What you produce should be an exact transcription of the data, minus any pictures.

□ □ □

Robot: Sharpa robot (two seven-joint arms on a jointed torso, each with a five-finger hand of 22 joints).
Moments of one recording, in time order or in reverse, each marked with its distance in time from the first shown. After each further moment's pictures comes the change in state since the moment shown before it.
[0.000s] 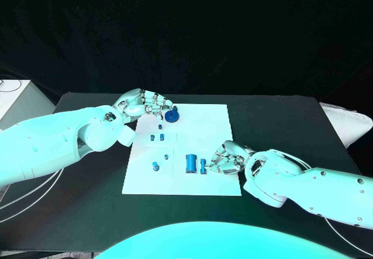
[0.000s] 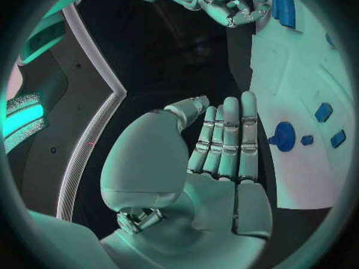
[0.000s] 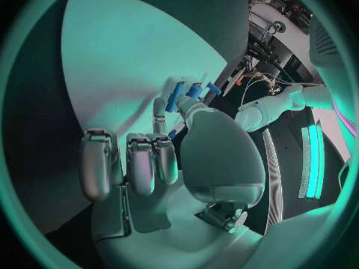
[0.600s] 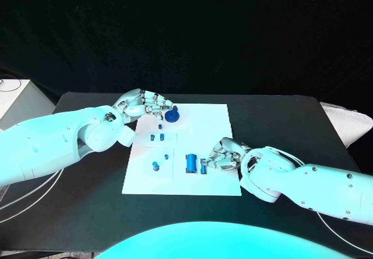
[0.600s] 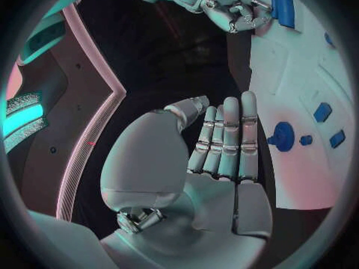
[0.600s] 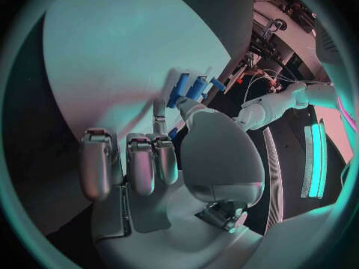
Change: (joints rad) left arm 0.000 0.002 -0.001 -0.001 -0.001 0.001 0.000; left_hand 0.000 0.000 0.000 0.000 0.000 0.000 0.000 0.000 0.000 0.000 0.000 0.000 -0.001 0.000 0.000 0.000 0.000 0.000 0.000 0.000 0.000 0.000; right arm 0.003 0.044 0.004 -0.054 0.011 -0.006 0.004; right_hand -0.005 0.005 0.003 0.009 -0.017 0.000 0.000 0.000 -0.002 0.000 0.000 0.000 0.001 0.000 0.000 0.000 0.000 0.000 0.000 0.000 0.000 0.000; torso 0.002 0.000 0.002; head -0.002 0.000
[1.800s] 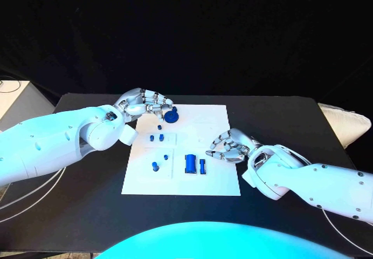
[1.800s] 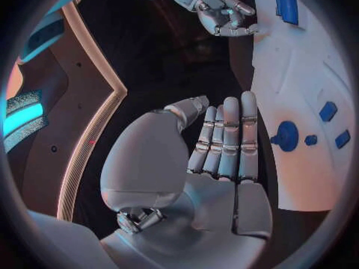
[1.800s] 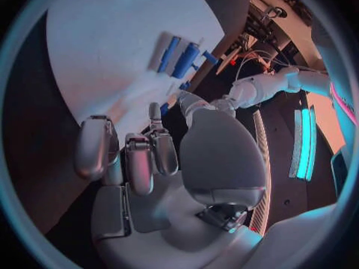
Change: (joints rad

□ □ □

__Completed exercise__:
Robot: Sharpa robot (two seven-joint arms on a jointed torso, each with a five-finger hand of 22 joints).
Moments of one recording, in time order or in reverse, each marked with its distance in time from the first shown. After each further moment's pictures comes the change in state since the moment shown before it.
[0.000s] 
[0.000s] 
[0.000s] 
[0.600s] 
[0.600s] 
[0.600s] 
Change: (joints rad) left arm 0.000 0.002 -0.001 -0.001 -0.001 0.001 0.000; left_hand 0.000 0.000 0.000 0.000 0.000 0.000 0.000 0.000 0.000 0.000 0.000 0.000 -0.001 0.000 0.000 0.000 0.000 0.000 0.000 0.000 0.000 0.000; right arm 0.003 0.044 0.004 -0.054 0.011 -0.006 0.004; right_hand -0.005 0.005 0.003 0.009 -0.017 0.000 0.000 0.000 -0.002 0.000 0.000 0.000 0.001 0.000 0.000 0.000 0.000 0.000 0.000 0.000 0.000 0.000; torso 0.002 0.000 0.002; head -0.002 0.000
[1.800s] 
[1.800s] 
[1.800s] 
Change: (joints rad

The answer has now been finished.